Murray: I find other things more exhausting. The misgendering. Even when I’m in full drag, in a completely queer space, I’m sometimes still called a girl, people use she and her. I could go on and on. It blows my mind. And that’s in our own community. Then out in the world, forget it. That’s a whole other story. And I’m not necessarily the type of person who is a corrector. I usually have a three strike policy and then I’m like okay time to get the schoolbook out.
But in response to what you’re saying about having to be friendly, this is how I feel: I need to be myself and I actually am a very upbeat, friendly, warm person. My first instinct is actually to dull that. Because enemy! enemy! danger! homophobe! transphobe! So I have to dig deep to remain who I am even in the face of a threat.
Drew: I love that.
Murray: And then most of the time, we can reach some sort of human understanding.
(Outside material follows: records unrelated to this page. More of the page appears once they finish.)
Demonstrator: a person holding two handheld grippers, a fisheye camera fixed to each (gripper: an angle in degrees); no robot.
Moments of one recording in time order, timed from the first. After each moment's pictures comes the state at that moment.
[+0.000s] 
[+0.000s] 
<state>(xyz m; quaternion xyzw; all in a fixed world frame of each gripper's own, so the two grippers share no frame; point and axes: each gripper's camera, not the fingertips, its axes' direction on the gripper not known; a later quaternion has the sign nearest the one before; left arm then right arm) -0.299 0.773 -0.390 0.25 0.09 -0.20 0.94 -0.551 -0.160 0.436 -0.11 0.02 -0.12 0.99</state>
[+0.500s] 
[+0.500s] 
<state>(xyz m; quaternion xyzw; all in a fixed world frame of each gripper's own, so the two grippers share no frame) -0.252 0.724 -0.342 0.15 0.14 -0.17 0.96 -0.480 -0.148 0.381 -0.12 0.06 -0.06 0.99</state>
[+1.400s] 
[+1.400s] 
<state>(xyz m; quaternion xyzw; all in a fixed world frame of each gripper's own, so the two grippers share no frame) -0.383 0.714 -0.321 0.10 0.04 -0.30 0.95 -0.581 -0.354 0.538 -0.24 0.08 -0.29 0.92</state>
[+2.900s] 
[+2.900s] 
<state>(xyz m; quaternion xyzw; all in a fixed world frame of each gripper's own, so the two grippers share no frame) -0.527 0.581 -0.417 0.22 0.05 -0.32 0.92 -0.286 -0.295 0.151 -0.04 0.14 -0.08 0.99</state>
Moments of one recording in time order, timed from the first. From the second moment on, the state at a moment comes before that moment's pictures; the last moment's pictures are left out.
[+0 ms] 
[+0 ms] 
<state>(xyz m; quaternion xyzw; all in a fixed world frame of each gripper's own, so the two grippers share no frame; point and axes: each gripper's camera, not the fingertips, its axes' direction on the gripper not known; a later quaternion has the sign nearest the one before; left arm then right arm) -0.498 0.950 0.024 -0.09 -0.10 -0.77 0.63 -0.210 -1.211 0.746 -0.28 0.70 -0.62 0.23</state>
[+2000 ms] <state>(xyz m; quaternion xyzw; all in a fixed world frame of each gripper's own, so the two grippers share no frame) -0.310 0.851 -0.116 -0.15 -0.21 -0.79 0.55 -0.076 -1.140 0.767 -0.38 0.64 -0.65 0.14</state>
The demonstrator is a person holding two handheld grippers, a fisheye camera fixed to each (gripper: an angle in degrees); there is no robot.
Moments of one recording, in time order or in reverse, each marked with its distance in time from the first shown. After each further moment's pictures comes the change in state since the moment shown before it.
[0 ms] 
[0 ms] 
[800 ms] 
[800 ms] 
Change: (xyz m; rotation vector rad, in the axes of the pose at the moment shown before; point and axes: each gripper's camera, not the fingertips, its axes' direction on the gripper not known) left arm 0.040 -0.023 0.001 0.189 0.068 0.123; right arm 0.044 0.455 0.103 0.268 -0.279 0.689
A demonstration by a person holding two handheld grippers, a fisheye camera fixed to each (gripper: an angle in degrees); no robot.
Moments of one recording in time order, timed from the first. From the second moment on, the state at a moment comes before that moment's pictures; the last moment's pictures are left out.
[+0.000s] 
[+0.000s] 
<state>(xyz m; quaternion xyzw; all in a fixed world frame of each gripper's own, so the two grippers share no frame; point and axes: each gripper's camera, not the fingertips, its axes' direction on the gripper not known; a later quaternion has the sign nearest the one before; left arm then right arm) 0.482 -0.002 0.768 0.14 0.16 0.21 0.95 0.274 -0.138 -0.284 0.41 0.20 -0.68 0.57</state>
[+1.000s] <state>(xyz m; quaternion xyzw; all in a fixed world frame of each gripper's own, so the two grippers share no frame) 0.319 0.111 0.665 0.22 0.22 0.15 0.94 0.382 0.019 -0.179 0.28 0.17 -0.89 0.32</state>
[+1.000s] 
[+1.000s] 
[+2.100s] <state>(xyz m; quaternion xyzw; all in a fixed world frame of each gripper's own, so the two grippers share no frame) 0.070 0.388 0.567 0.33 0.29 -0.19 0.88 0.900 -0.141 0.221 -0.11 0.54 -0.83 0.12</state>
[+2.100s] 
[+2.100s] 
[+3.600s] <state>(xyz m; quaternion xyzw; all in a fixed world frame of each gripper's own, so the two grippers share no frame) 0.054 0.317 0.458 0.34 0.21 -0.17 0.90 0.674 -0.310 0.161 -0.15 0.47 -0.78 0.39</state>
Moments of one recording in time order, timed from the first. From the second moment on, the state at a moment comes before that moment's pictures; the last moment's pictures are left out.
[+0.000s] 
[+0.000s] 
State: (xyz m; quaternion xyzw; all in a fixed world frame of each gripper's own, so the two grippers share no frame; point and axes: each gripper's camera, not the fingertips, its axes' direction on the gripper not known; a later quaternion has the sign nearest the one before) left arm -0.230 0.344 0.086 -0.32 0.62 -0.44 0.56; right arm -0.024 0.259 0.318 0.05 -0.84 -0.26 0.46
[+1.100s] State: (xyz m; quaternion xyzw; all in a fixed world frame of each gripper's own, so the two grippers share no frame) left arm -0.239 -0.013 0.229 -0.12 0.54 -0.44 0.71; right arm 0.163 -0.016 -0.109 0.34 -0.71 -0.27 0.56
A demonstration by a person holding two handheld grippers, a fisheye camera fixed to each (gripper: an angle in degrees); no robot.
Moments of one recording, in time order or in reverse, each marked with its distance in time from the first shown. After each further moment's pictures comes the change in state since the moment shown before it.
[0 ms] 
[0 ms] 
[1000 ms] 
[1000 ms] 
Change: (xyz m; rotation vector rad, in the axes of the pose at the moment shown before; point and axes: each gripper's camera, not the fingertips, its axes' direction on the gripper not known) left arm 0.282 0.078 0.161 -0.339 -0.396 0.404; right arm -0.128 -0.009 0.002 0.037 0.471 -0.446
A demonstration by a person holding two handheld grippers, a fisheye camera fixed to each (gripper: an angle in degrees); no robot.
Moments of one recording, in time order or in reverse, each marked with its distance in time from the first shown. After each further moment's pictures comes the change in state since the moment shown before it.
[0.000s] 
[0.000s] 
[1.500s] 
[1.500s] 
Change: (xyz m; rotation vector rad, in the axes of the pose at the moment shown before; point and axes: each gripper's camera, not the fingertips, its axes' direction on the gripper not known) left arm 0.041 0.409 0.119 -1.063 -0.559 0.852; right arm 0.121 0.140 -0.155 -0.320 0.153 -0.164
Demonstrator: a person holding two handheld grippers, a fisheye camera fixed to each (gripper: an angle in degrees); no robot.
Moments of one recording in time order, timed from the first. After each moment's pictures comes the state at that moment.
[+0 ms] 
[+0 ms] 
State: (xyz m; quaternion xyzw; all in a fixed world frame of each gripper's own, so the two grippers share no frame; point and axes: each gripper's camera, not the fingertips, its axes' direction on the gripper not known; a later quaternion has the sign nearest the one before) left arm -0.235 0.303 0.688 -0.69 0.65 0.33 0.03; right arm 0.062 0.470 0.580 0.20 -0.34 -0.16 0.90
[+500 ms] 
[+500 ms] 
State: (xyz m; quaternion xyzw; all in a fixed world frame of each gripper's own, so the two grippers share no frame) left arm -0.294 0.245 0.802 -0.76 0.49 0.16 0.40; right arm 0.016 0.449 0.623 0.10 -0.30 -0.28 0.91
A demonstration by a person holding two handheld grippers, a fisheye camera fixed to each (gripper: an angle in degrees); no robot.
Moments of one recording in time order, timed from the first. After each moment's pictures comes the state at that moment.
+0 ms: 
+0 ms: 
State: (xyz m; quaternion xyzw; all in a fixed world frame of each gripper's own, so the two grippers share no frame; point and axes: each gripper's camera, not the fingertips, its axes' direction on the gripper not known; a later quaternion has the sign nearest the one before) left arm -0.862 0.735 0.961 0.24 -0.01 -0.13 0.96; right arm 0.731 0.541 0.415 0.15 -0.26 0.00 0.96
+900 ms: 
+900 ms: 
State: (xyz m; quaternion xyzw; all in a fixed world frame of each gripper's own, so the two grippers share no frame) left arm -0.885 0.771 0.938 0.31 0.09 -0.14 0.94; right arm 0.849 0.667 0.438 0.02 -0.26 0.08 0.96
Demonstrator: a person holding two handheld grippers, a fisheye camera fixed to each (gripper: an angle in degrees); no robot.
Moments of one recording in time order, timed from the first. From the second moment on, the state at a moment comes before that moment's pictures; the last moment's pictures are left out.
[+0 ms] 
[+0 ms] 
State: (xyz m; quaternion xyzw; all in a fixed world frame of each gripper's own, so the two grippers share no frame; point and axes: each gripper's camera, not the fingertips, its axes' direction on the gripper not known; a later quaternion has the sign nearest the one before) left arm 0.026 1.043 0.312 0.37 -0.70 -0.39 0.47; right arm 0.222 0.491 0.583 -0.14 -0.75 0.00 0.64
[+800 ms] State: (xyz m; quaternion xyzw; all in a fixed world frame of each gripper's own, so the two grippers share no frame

Drew: The last thing I want to ask you is a very broad question.
Murray: Well, I love broads!
Drew: (laughs)
Murray: (laughs)
Drew: What does showbiz mean to you?
Murray: It has many meanings! One example is you’re on tour, you’re doing great, the show starts at 7 o’clock, and then the bus doesn’t show up. And you look at your friend and you’re like, “Showbiz.” Right? Or you’re watching Judy Garland and she’s doing her thing and you’re like, “Showbiz! Now that is showbiz!”
To me, showbiz means the spotlight is on you. And not only is the spotlight on you, but you’re feeling the light. You’re feeling the light and then you’re giving the light. And when you’re feeling the light and giving the light, hey, maybe you share a couple of things that might help somebody else out. But then when things go wrong and you can’t fucking believe it even though showbiz is a pain in the ass most of the time, well, that’s showbiz too.